BayHill Capital Corporation (“we,” “us” or “BHCC”, formerly Cognigen Networks, Inc.), was incorporated in May 1983 in the state of Colorado. Our wholly-owned subsidiary, Commission River Corporation (“Commission River”), was our only active business and we sold that business effective August 31, 2010. Prior to the sale of Commission River we marketed and sold services and products through commission-based marketing agents who used the Internet as a platform to provide customers and subscribers with a variety of telecommunications and technology-based products and services.

 

Beginning September 1, 2010, following the sale of Commission River, we have been a “shell corporation” under SEC regulations.

 

In July 2009, we formed a subsidiary, BayHill Energy Corporation (“BEC”) to pursue the exploration and development of oil and gas. During the quarter ended September 30, 2009 we invested $1,000 to acquire 100,000 shares of common stock and $10,000 to acquire 100,000 shares of preferred stock in BEC, which represented an 18% minority ownership interest.
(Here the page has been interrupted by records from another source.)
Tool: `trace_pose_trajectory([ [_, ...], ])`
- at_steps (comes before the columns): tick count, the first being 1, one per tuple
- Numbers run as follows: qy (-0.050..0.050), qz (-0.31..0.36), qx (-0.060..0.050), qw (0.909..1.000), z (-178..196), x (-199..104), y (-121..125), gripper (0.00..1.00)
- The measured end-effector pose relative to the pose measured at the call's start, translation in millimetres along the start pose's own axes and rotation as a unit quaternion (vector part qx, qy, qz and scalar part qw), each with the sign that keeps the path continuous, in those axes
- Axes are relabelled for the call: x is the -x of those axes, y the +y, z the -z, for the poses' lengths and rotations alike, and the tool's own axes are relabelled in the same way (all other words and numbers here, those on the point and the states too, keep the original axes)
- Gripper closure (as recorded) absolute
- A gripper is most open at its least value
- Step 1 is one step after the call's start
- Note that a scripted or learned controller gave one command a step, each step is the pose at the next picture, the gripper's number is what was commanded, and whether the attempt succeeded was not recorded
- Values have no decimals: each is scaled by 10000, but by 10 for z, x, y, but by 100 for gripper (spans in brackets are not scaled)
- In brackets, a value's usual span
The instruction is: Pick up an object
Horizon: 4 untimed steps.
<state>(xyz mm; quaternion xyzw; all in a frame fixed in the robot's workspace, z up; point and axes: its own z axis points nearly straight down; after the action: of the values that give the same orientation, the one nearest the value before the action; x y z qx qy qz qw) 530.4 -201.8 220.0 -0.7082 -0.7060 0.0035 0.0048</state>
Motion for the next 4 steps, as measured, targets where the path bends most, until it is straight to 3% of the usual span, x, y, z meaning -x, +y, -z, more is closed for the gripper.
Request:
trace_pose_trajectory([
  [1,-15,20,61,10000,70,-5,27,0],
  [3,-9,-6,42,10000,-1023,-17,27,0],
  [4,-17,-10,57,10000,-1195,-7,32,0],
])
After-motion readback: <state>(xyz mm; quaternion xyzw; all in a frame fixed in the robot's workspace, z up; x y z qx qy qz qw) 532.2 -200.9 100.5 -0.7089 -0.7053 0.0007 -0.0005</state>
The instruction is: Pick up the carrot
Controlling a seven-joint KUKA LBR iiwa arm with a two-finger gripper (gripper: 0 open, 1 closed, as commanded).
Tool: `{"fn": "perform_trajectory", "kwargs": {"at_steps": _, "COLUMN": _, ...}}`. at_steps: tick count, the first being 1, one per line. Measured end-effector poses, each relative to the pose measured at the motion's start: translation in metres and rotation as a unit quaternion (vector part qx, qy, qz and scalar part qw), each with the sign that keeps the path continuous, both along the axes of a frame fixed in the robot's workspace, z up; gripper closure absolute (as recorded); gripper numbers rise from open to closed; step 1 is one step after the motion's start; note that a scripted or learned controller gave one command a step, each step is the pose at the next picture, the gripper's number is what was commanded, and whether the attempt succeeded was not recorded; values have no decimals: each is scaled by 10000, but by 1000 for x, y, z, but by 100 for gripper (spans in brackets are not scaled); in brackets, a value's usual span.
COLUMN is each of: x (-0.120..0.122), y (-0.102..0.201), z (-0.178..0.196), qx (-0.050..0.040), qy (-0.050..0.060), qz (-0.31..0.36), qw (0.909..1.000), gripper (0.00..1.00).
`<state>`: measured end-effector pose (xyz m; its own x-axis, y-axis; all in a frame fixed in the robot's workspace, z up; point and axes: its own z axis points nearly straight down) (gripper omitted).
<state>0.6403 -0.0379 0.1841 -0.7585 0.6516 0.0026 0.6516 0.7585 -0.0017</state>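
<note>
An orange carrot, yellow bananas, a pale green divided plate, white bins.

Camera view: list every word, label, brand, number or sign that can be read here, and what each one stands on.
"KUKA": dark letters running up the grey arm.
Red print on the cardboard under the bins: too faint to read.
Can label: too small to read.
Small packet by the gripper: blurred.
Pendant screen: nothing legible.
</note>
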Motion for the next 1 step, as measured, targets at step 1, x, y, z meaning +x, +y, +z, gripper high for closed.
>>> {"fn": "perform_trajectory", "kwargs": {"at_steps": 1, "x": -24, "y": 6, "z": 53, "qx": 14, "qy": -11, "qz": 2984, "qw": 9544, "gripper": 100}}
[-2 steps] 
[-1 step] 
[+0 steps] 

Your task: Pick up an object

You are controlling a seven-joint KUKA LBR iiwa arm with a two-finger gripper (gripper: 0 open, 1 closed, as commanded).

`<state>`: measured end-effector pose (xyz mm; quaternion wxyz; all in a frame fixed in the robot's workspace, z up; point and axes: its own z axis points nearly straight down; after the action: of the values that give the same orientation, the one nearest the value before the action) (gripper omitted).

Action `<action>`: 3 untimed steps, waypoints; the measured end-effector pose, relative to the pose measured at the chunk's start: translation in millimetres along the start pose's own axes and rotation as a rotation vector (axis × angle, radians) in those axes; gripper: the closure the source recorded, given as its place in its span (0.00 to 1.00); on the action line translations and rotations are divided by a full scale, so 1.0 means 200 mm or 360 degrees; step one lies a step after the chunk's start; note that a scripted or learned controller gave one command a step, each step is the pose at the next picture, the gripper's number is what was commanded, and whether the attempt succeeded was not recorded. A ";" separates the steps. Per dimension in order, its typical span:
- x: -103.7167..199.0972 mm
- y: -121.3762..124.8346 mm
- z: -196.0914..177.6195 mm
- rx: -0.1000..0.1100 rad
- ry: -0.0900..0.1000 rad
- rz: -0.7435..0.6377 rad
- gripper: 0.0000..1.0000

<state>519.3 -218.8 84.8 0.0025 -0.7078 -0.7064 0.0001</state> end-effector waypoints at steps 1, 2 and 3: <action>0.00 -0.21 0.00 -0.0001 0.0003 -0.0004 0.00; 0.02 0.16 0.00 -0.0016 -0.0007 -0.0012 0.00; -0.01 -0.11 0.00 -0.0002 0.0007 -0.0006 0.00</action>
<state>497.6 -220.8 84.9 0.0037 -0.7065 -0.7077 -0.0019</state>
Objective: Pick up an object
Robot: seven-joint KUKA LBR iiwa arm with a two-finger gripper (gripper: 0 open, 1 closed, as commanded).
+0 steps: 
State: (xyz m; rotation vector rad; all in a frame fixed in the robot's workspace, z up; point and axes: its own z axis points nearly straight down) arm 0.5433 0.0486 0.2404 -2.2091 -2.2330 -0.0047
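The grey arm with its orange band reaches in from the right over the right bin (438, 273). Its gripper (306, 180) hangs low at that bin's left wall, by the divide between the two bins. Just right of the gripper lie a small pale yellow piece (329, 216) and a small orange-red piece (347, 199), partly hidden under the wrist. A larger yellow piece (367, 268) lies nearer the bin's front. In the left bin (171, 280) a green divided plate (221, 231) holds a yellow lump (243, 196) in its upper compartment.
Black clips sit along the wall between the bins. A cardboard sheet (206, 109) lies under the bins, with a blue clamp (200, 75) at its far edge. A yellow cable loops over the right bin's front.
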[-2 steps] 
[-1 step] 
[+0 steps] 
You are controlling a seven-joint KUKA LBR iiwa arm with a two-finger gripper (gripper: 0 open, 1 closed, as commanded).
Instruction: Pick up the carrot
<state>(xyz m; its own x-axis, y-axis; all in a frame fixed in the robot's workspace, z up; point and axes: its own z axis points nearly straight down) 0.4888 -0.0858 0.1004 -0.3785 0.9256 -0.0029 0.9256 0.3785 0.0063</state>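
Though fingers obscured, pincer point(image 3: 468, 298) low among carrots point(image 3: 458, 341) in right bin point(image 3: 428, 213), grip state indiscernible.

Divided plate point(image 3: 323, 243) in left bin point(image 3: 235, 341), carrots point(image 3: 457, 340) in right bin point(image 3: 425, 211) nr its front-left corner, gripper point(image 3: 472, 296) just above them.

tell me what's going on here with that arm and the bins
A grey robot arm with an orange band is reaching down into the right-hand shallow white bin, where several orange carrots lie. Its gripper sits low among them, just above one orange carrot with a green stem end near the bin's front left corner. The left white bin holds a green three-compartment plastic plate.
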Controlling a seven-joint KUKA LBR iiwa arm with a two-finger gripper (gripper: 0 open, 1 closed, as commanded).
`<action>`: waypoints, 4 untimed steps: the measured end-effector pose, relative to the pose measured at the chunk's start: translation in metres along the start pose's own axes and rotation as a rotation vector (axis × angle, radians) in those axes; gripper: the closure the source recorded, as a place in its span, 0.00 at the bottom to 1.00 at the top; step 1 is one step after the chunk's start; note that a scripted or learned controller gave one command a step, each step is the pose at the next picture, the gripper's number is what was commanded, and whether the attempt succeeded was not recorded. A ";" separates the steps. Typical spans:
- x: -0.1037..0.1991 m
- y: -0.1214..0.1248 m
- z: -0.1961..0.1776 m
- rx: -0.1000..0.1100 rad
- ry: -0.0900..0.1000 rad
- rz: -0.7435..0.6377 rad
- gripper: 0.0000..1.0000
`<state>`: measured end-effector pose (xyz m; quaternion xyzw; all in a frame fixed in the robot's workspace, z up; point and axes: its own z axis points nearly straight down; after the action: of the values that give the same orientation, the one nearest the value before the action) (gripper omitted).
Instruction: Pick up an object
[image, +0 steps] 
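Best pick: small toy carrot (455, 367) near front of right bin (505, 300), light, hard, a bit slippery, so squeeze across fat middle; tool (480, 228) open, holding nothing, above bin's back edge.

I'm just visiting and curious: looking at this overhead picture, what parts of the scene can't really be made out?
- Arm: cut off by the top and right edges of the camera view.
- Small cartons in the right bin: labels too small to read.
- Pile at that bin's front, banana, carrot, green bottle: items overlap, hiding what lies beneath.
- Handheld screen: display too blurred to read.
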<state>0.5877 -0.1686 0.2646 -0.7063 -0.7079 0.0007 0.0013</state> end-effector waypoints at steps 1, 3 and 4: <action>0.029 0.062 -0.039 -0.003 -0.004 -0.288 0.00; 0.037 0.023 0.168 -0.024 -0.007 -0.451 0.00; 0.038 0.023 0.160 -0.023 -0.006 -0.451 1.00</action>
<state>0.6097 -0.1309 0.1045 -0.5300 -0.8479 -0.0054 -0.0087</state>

Subsequently, BEC issued an additional 885,000 shares of its common stock to six individuals, including our President, who became members of the BEC management team. On May 6, 2011 we agreed to exchange our 18% minority interest in BEC for $11,000. At the time of the transaction, BEC had few assets and no operations.

 

On August 8, 2011, we entered into an agreement and plan of merger, or the “merger agreement”, by and among the Company, Proteus Energy Corporation, a Delaware corporation, and PEC Merger Sub, Inc., a Delaware corporation and a wholly owned subsidiary of the Company, pursuant to which Merger Sub will merge with and into Proteus the “merger”, resulting in Proteus becoming a wholly-owned subsidiary of the Company and resulting in a change of control of the Company and our board of directors (see Note 9 Agreement and Plan of Merger).